Johnson Errin, Seiradake Elena, Jones E Yvonne, Davis Ilan, Grünewald Kay, Kaufmann Rainer
Sir William Dunn School of Pathology, University of Oxford, South Parks Road, Oxford, OX1 3RE, UK.
Division of Structural Biology, Wellcome Trust Centre for Human Genetics, University of Oxford, Roosevelt Drive, Oxford, OX3 7BN, UK.
Sci Rep. 2015 Mar 31;5:9583. doi: 10.1038/srep09583.

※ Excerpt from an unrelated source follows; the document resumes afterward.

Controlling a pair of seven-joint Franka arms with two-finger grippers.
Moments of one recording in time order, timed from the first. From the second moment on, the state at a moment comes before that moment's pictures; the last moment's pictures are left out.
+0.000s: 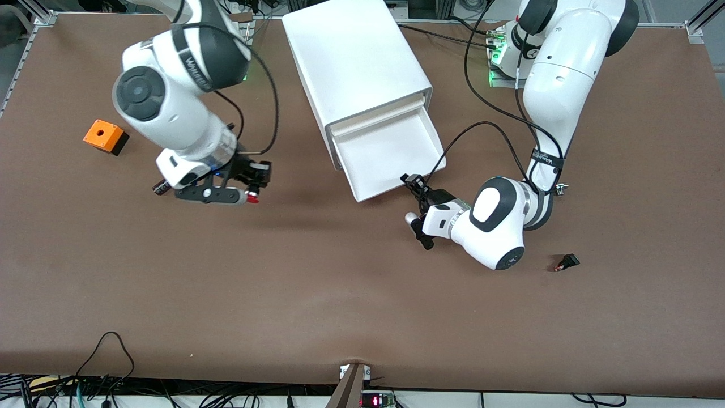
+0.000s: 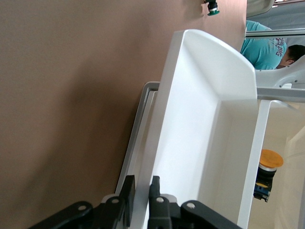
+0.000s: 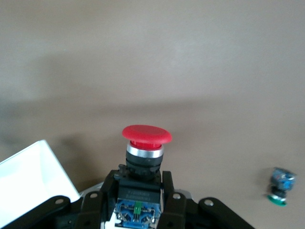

We introduce a method for correlative in-resin super-resolution fluorescence and electron microscopy (EM) of biological structures in mammalian culture cells. Cryo-fixed resin embedded samples offer superior structural preservation, performing in-resin super-resolution, however, remains a challenge. We identified key aspects of the sample preparation procedure of high pressure freezing, freeze substitution and resin embedding that are critical for preserving fluorescence and photo-switching of standard fluorescent proteins, such as mGFP, mVenus and mRuby2. This enabled us to combine single molecule localization microscopy with transmission electron microscopy imaging of standard fluorescent proteins in cryo-fixed resin embedded cells. We achieved a structural resolution of 40-50 nm (~17 nm average single molecule localization accuracy) in the fluorescence images without the use of chemical fixation or special fluorophores. Using this approach enabled the correlation of fluorescently labeled structures to the ultrastructure in the same cell at the nanometer level and superior structural preservation.
我们介绍了一种用于对哺乳动物培养细胞中的生物结构进行树脂内超分辨率荧光与电子显微镜(EM)关联成像的方法。冷冻固定的树脂包埋样品能提供卓越的结构保存效果,然而,进行树脂内超分辨率成像仍然是一项挑战。我们确定了高压冷冻、冷冻置换和树脂包埋样品制备过程中的关键环节,这些环节对于保留标准荧光蛋白(如mGFP、mVenus和mRuby2)的荧光和光开关特性至关重要。这使我们能够将单分子定位显微镜与冷冻固定树脂包埋细胞中标准荧光蛋白的透射电子显微镜成像相结合。在不使用化学固定或特殊荧光团的情况下,我们在荧光图像中实现了40 - 50纳米的结构分辨率(平均单分子定位精度约为17纳米)。使用这种方法能够在纳米水平上对同一细胞中荧光标记结构与超微结构进行关联,并实现卓越的结构保存。